Development of our comprehensive plan also included extensive discussions with students, detailed examinations of existing calculus textbooks, and a model of mathematical learning incorporating much of what is currently known about concept acquisition and development ( Knisley , 2002).

The textbook is a direct result of that comprehensive plan. For example, it is well documented that the limit concept presents major difficulties for even our best students, and consequently, students have very little success in understanding the limit concept in an introductory calculus course (e.g., Davis and Vinner , 1986; Szydlik , 2000; Williams, 1991). However, introducing limits, derivatives, and tangent lines in the familiar context of polynomials allows students both to develop meaningful intuition about limits and to be exposed to the tangent concept independent of the limit context in which it will be rigorously defined in a later section.

Similarly, the presentation of the definite integral in chapter 4 was developed both with the modern concept of the integral and the interests of the student in mind. The goal was a definition of the integral that resembles definitions used in higher mathematics, engineering, and physics courses. The definition used in the text is the result of feedback and suggestions from a group of first semester calculus students who examined several different statements of the Riemann sum definition of the integral.

The
result is a textbook that several of us have used successfully for the past 4
years. Departmental final exam scores
for students in sections using *Calculus: A Modern Approach *are significantly higher than other
sections. We have also documented
superior performance on standardized test problems, such as from past AP and
actuarial exams. Moreover, several
papers and presentations, both faculty and undergraduate, can be directly
attributed to exercises and *Next Step*
material found in this text (e.g., Kerley and Knisley , 2001; Knisley , 1997).

However, the most profound evidence of our text’s success has been our opportunity to experience anew with our students the power and elegance of calculus. We have had students ask their chemistry professors for data to use in the mathematical modeling section. We have had groups of students ask us for more substantial and challenging problems in areas such as discrete dynamical systems, special functions, and combinatorics . Each year we receive gifts and cards expressing our student’s appreciation of their calculus experience.
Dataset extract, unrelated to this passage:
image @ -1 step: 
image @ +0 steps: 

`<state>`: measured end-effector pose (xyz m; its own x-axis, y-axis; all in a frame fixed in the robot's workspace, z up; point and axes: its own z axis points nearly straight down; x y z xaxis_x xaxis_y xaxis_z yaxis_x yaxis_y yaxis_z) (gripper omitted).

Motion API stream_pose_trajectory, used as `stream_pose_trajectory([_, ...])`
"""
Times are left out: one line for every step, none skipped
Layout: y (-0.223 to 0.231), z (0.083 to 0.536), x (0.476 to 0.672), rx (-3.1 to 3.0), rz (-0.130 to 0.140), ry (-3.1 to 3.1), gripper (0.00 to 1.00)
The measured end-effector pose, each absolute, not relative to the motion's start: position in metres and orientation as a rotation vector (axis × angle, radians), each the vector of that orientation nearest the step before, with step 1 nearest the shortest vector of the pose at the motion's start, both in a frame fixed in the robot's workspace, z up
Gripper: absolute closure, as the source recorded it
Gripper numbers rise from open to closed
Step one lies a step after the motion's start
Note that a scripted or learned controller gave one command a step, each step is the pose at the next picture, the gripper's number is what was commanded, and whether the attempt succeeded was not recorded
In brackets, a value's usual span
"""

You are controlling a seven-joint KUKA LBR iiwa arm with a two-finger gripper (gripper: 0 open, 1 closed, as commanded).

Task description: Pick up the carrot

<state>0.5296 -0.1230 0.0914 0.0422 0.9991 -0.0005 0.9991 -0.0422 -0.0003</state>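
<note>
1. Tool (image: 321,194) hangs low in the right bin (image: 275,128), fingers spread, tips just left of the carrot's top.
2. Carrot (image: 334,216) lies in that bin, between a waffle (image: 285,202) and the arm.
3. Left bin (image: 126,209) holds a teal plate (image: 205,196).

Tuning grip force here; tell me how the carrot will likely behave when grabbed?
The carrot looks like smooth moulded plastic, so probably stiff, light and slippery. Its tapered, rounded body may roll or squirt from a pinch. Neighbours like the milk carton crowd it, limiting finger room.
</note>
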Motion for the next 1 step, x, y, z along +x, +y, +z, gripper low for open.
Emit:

Thus, we are convinced that our approach has allowed this textbook to advance in at least some small increment beyond what other books have done to capture the excitement and enjoyment that lured each of us into the study of higher mathematics. Indeed, we believe that our textbook excels at presenting calculus as growing and thriving, relevant and strong.

Thank you for exploring the textbook. We hope that once you have examined it, you will be as excited and enthusiastic as we are about presenting calculus in both as mathematically modern and as pedagogically sound a manner as is currently possible.

Sincerely,

Jeff Knisley and Kevin Shirley

Davis, Robert and Vinner , Shlomo . “The
notion of limit: Some seemingly unavoidable misconception
stages.” *The Journal of Mathematical
Behavior, *5 (1986), 281-303.

Kerley, Lyndell and Knisley , Jeff. “Using Data to Motivate the Models Used in
Introductory Mathematics Courses.” *Primus*, XI( 2), June 2001, 111-123.

Knisley, Jeff. Calculus: A Modern Perspective, *The MAA Monthly, *104:8 (October, 1997)
724-727 .

Knisley , Jeff. “A 4-Stage Model of Mathematical Learning.” *The Mathematics Educator*, (12) 1, 2002, 11-16.

Szydlik , Jennifer E.
“Mathematical Beliefs and Conceptual Understanding of
the Limit of a Function.”
*Journal for Research in Mathematics Education *31(3) (2000): 258-276.

Williams, Steven. “Models
of limit held by college calculus students.” *Journal for Research in
Mathematics Education, *22 (1991), 219-236.